Battersby's caecilian
- Conservation status: Data Deficient (IUCN 3.1)

Scientific classification
- Kingdom: Animalia
- Phylum: Chordata
- Class: Amphibia
- Order: Gymnophiona
- Clade: Apoda
- Family: Grandisoniidae
- Genus: Indotyphlus
- Species: I. battersbyi
- Binomial name: Indotyphlus battersbyi Taylor, 1960

= Battersby's caecilian =

- Genus: Indotyphlus
- Species: battersbyi
- Authority: Taylor, 1960
- Conservation status: DD

Species of amphibian

Battersby's caecilian (Indotyphlus battersbyi) is a slender species of caecilian endemic to the Western Ghats, India. It has a flesh-coloured body, making it look very much like a large earthworm.

==Description==
The eyes of Battersby's caecilian are concealed under the skin and are feebly visible. It is also known as the tailless caecilian, as the body ends in a blunt shield. The vent in this species is transverse as opposed to longitudinal in most other species of Indian caecilians. The total length is 17–23.8 cm.
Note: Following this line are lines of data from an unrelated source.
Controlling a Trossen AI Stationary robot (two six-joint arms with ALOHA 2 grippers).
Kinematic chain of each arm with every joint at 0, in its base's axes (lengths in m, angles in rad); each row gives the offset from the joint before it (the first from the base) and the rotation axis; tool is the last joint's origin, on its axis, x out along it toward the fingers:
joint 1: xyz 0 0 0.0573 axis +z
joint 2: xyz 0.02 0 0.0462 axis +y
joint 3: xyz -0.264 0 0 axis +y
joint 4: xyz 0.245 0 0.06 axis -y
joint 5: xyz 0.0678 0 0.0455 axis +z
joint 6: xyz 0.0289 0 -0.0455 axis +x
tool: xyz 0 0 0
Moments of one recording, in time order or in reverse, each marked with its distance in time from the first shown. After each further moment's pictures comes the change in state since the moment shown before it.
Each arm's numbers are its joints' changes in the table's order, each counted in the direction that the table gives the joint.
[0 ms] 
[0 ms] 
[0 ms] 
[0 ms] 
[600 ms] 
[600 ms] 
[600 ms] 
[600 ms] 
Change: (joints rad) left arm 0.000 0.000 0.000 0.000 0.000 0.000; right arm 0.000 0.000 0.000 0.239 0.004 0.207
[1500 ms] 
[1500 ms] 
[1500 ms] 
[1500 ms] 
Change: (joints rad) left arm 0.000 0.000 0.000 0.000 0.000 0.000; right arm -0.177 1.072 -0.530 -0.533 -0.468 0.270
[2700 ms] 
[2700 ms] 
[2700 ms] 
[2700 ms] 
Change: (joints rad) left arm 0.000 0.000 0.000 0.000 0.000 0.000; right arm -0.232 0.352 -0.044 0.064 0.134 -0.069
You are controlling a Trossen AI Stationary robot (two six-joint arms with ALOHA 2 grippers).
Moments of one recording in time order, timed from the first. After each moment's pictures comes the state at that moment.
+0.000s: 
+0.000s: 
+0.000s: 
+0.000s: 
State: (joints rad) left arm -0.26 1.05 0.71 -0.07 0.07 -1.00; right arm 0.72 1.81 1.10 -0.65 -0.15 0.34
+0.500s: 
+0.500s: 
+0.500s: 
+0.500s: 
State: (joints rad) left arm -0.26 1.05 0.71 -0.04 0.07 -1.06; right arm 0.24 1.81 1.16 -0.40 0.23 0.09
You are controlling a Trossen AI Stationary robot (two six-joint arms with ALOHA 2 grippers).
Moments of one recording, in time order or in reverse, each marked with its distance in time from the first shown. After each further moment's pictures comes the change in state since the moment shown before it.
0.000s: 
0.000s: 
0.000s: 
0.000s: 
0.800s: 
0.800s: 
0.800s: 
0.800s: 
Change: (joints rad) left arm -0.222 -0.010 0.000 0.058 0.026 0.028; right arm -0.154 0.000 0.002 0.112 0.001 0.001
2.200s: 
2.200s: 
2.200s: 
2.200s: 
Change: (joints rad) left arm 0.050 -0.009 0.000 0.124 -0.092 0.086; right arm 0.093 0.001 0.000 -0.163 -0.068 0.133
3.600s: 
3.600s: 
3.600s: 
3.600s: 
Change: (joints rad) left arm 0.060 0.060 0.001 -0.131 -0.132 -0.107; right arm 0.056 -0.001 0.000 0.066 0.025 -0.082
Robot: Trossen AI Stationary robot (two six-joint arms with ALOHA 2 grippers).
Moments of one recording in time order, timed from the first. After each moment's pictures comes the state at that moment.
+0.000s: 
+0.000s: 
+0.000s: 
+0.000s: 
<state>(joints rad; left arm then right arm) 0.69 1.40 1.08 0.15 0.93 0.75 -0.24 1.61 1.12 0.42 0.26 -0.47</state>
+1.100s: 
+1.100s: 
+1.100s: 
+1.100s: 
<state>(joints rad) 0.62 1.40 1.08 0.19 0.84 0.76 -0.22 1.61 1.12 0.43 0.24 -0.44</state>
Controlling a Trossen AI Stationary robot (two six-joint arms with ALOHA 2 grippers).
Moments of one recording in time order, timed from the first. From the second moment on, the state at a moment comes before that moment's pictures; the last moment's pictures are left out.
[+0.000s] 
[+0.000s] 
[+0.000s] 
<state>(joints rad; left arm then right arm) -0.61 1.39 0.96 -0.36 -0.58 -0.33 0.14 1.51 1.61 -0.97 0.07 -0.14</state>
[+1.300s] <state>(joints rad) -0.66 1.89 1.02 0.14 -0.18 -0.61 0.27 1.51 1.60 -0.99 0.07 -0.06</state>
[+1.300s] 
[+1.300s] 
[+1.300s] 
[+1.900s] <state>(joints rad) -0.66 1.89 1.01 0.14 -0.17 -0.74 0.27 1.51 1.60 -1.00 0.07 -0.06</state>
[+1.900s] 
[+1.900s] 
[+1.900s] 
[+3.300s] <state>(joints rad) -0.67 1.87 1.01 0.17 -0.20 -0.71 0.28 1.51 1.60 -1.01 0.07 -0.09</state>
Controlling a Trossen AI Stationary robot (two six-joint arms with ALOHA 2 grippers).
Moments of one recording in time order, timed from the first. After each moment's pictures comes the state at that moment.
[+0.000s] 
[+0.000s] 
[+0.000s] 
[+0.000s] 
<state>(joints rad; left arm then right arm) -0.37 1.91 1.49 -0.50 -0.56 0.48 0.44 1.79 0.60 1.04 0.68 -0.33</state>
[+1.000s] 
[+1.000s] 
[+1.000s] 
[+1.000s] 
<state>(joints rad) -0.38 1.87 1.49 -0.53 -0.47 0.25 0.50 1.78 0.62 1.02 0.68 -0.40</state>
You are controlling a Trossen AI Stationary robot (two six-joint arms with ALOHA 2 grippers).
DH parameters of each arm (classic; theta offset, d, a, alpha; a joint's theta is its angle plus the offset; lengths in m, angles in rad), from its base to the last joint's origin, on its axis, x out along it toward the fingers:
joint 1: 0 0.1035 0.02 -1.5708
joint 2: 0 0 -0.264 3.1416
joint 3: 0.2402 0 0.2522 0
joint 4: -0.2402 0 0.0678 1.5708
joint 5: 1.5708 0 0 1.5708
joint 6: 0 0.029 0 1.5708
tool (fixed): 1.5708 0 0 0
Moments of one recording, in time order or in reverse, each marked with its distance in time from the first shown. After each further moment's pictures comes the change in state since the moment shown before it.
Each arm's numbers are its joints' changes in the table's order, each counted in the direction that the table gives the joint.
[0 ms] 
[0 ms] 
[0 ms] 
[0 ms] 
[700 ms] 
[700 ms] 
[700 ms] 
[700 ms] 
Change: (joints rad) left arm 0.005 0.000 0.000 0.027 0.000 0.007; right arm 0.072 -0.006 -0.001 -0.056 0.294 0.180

==Distribution and status==
Battersby's caecilian is distributed in the Western Ghats in Maharashtra and Kerala (India).

The population is unknown and threats are also not well known but are thought to be land changes for agriculture, wood and timber extracting by locals, road construction, agrochemical soil pollution and fires. It occurs in Sanjay Gandhi National Park and may occur in Koyna Wildlife Sanctuary and Phansad Wildlife Sanctuary.

==Eponym==
Battersby's caecilian is named in honour of James Clarence Battersby (1901–1993), herpetologist at the British Museum (Natural History), London, for 45 years.